Probably pool = Pool (poolsize), remove this variable from the try clause and run AWS Lambda.

{
  "errorMessage": "[Errno 38] Function not implemented",
  "errorType": "OSError",
  "stackTrace": [
    "  File \"/var/task/lambda_function.py\", line 14, in lambda_handler\n    tweets = query_tweets(\"Aikatsu\", begindate = begin_date, enddate = end_date, poolsize=pool_size, lang=\"ja\")\n",
    "  File \"/opt/python/twitterscraper/query.py\", line 233, in query_tweets\n    pool = Pool(poolsize)\n",
    "  File \"/opt/python/billiard/pool.py\", line 995, in __init__\n    self._setup_queues()\n",
    "  File \"/opt/python/billiard/pool.py\", line 1364, in _setup_queues\n    self._inqueue = self._ctx.SimpleQueue()\n",
    "  File \"/opt/python/billiard/context.py\", line 150, in SimpleQueue\n    return SimpleQueue(ctx=self.get_context())\n",
    "  File \"/opt/python/billiard/queues.py\", line 390, in __init__\n    self._rlock = ctx.Lock()\n",
    "  File \"/opt/python/billiard/context.py\", line 105, in Lock\n    return Lock(ctx=self.get_context())\n",
    "  File \"/opt/python/billiard/synchronize.py\", line 182, in __init__\n    SemLock.__init__(self, SEMAPHORE, 1, 1, ctx=ctx)\n",
    "  File \"/opt/python/billiard/synchronize.py\", line 71, in __init__\n    sl = self._semlock = _billiard.SemLock(\n"
  ]
}

Since the error content is "Function not implemented", it is apparently caused by the multi-process billiard library.

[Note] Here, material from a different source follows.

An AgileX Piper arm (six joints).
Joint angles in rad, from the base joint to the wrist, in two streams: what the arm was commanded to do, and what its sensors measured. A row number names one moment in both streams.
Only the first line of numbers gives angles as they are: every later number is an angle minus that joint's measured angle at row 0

It seems that multi-process is not available in AWS Lambda.

https://aws.amazon.com/es/blogs/compute/parallel-processing-in-python-with-aws-lambda/

Correspondence

There is a description about the same phenomenon in the issues of twitterscraper.

Since there is a workaround implementation in pullrequest on github, I could avoid it by replacing quert.py with the contents of pullrequest. https://github.com/taspinar/twitterscraper/pull/280/commits/685c5b4f601de58c2b2591219a805839011c5faf

Since the number of multi-processes is set using the variable "poolsize" when passing it to the function "query_tweets", it is implemented so that it will not be multi-processed if it is explicitly set to 0.